Z.AI, the Chinese AI company formerly known as Zhipu AI, released GLM-5.1 on April 7 under an MIT license. The 754-billion parameter Mixture-of-Experts model scored 58.4 on SWE-Bench Pro, surpassing Claude Opus 4.6, GPT-5.4, and Gemini 3.1 Pro on the software engineering benchmark. It is the first open-weight model to claim the top spot on agentic coding tasks.

The model’s defining technical claim is sustained autonomous execution. Where previous models plateau after a few dozen steps, GLM-5.1 can run productive coding sessions for over eight hours. Z.AI leader Lou wrote on X that the model “can do 1,700 [steps] rn,” compared to roughly 20 steps for agents at the end of 2025, according to VentureBeat.

Architecture and the Plateau Problem

GLM-5.1 uses a Mixture-of-Experts architecture with 40 billion active parameters per forward pass, keeping inference costs manageable despite the headline parameter count. The model was trained using asynchronous reinforcement learning that decouples generation from training, a technique Z.AI says enables the model to learn from complex, long-horizon interactions more effectively than single-turn RL training, according to MarkTechPost.

The practical result: instead of applying familiar techniques for quick gains and then stalling, GLM-5.1 follows what Z.AI calls a “staircase pattern.” In one demonstration, the model optimized a vector database benchmark over 655 iterations and 6,000+ tool calls. It reached 21,500 queries per second, roughly six times the best result achieved in a single 50-turn session by Claude Opus 4.6 (3,547 queries per second), as reported by VentureBeat.

Benchmark Profile

Beyond SWE-Bench Pro, GLM-5.1 posted strong numbers across reasoning and tool-use benchmarks: 95.3 on AIME 2026, 86.2 on GPQA-Diamond, 68.7 on CyberGym (up from GLM-5’s 48.3), 70.6 on τ³-Bench, and 71.8 on MCP-Atlas, according to MarkTechPost. On Terminal-Bench 2.0, the model scored 63.5, rising to 66.5 when evaluated with Claude Code as the scaffolding.

The Open-Source Bet

The MIT license is the strategic play. Z.AI, which listed on the Hong Kong Stock Exchange in early 2026 with a market capitalization of $52.83 billion, is making its frontier model fully available for commercial use, download, and modification via Hugging Face, according to VentureBeat.

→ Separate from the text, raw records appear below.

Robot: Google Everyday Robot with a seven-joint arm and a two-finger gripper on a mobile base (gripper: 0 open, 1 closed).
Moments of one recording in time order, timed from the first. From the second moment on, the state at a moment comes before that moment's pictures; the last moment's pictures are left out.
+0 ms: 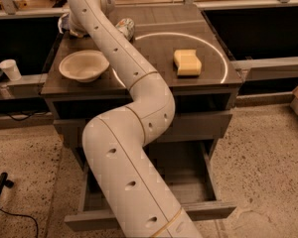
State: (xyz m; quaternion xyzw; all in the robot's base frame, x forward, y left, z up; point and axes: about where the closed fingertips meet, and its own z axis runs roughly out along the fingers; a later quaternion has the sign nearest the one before) arm 0.936 0.261 0.850 -0.63 0.63 -0.07 0.45
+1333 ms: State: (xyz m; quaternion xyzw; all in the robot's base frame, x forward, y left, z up) arm 0.879 0.221 0.981 -0.66 0.51 0.04 0.56
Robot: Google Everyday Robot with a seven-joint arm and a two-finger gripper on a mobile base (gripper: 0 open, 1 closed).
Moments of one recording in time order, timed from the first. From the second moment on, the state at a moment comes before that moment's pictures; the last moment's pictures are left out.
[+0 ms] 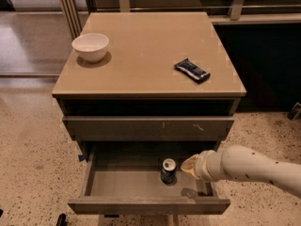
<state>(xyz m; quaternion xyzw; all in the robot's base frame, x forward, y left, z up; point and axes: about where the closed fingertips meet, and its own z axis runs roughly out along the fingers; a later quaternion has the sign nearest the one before) 0.490 -0.137 0.532 -0.49 0.81 0.10 0.30</state>
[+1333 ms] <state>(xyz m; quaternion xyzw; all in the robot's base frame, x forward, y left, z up) 0.516 -0.148 0.438 -0.47 0.82 0.11 0.30</state>
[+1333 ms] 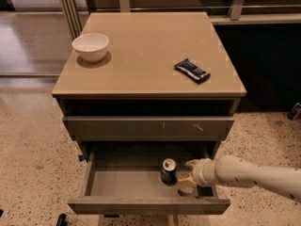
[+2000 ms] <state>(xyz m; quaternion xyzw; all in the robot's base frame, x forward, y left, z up) 0.529 -0.131 0.431 -0.47 0.81 0.15 0.32</state>
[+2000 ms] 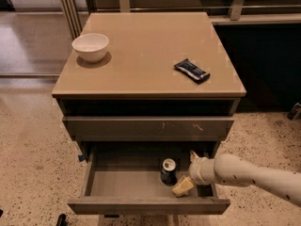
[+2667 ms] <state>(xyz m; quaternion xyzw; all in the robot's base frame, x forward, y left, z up) 0.547 -0.107 0.421 -0.46 0.80 0.18 0.34</state>
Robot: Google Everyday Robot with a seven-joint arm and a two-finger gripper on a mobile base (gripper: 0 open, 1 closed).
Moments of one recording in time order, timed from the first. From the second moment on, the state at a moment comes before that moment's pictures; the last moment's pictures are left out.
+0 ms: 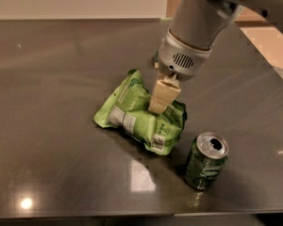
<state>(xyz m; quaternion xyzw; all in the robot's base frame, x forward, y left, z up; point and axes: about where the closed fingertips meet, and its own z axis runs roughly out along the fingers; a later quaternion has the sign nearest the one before) 0.453 -0.043 0.917 -0.61 0.78 0.13 0.09</state>
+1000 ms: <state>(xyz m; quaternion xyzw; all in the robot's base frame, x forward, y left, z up) 0.439 -0.060 0.908 -0.60 0.78 0.14 0.09</state>
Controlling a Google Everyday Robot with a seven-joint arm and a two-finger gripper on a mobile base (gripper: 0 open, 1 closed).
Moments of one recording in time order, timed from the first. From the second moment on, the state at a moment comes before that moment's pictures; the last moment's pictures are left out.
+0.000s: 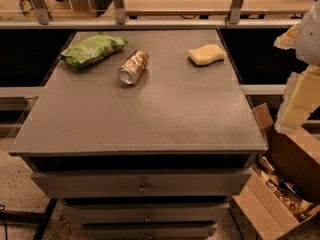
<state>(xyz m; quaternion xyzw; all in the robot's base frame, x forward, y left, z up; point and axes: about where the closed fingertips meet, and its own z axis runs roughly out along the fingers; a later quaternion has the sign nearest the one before) 0.438 -0.217 0.976 -0.60 0.78 -0.03 0.16</state>
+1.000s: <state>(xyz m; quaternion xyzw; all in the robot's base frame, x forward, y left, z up) 0.518 -0.166 0.951 -0.58 0.80 0.05 0.16</state>
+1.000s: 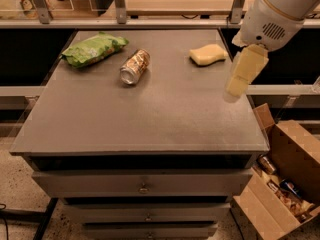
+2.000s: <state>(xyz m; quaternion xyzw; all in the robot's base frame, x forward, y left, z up) 0.612 -0.091 0.949 -0.44 0.86 0.07 0.25</state>
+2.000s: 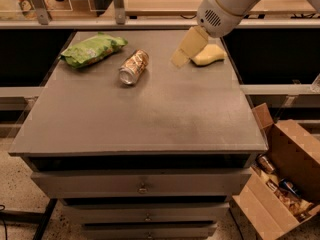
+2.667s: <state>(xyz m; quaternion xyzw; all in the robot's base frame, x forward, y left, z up) 0.613 -0.082 0.946 -0.44 0.86 0.06 0.24</state>
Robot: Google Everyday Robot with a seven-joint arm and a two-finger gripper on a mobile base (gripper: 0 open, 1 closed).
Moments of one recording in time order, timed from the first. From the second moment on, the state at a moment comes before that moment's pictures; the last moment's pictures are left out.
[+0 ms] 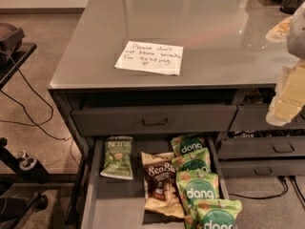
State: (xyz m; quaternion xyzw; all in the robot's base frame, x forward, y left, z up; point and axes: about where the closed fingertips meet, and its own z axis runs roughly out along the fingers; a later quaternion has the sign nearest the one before) arm 0.438 -0.217 0.976 -0.60 0.78 -0.03 0.16
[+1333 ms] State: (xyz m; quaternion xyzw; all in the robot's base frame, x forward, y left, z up) arm 0.420 -0.178 0.885 -0.57 0.79 0.08 0.22
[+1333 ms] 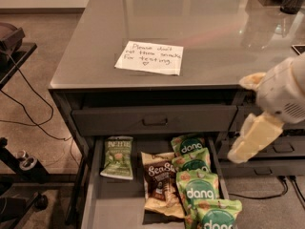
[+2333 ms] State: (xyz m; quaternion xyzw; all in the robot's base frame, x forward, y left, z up) arm 0.417 -0.110 0.777 -0.56 0.76 0.17 0.26
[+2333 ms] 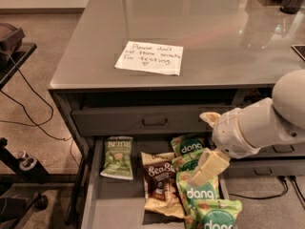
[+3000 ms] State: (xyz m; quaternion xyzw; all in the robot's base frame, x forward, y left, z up) arm 0.438 -0.105 0.677 -0.57 0.74 0.19 0.30
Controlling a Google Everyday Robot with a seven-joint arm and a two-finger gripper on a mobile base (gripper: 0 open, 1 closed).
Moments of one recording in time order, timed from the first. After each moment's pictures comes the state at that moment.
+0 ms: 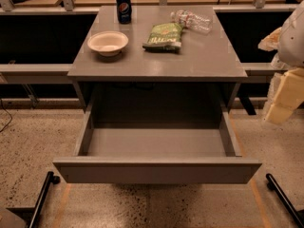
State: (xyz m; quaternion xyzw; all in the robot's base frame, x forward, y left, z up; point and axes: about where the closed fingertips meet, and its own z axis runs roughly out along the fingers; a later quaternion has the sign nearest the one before) arm 0.438 -0.217 0.976 -0.60 0.78 -0.03 0.16
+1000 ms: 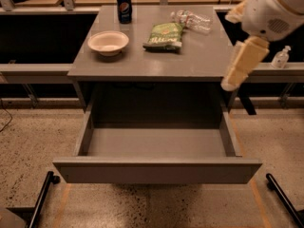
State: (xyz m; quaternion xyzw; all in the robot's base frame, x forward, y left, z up) arm 0.527 -0.171 0.993 -0.62 0.74 -0.01 0.26
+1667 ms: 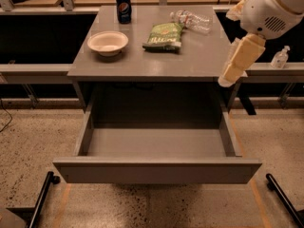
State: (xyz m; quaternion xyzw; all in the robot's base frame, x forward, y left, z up) arm 0.539 -0.168 0.993 -0.61 0.75 -0.01 0.27
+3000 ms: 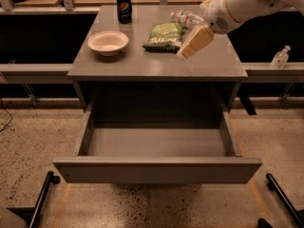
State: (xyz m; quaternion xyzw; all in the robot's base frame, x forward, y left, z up) arm 0.684 -0.113 0.968 -0.53 0.73 0.05 0.42
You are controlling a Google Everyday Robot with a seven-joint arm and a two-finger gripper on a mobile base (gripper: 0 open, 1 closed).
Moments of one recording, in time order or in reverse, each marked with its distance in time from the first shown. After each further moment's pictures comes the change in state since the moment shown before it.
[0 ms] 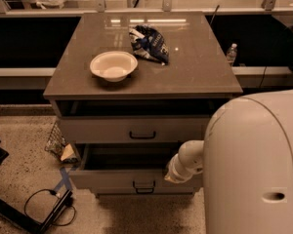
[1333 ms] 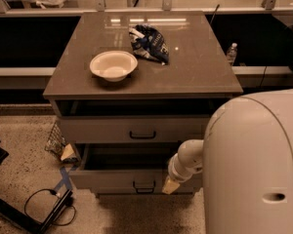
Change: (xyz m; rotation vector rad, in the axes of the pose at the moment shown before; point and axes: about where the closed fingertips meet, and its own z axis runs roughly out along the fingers) arm -0.002 0.002 -0.002 -0.007 0.001 -0.002
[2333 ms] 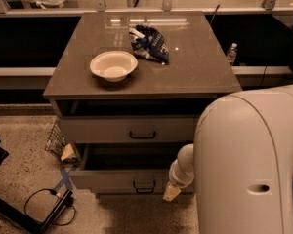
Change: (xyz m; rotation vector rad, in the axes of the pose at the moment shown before) arm 0.015 0.021 0.010 -0.045 0.038 0.045
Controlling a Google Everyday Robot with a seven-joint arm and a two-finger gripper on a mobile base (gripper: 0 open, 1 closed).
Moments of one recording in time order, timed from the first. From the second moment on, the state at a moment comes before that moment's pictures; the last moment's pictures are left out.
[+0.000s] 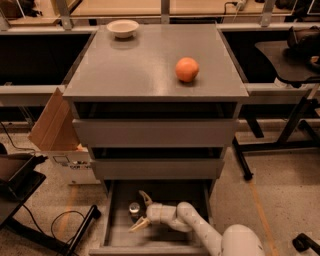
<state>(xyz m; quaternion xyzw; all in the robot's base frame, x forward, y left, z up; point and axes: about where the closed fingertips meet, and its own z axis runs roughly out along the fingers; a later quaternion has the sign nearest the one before) 0.605 0.125 0.220 -0.46 0.58 0.42 0.52</state>
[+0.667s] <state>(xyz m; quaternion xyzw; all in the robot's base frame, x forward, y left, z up) 0.572 0.010 0.258 -0.45 0.64 0.33 0.52</state>
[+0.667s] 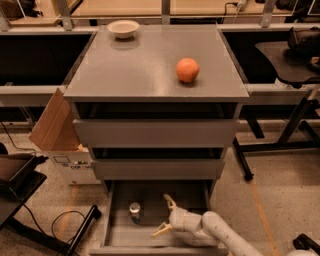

For enterprises in regulated or security-sensitive sectors, the appeal is direct. “Data governance. Sensitive code and data do not have to be sent to external APIs, which is critical in sectors such as finance, healthcare, and defense,” Pareekh Jain, CEO of Pareekh Consulting, told Computerworld. Charlie Dai, VP and principal analyst at Forrester, told Computerworld that the MIT license “makes it a viable strategic option alongside commercial models, especially where regulatory constraints, IP sensitivity, or long-term platform control matter most.”

Jain flagged one caveat: geopolitical risk. Although the model is open source, its links to Chinese infrastructure and entities could still raise compliance concerns for some US companies.

The Competitive Shift

GLM-5.1’s release lands in a week where Anthropic launched Claude Cowork GA, OpenAI added a $100/month ChatGPT Pro tier with expanded Codex access, and C3 AI shipped its own enterprise coding agent platform. The difference: those are all proprietary, cloud-only offerings. GLM-5.1 runs on your hardware, under your governance, with no per-token billing.

Dai framed the shift clearly: “Long-running autonomous agents are becoming more practical, provided enterprises layer in governance, monitoring, and escalation mechanisms to manage risk.” The question is no longer whether open-source models can compete with commercial ones on agentic workloads. On SWE-Bench Pro, they just won.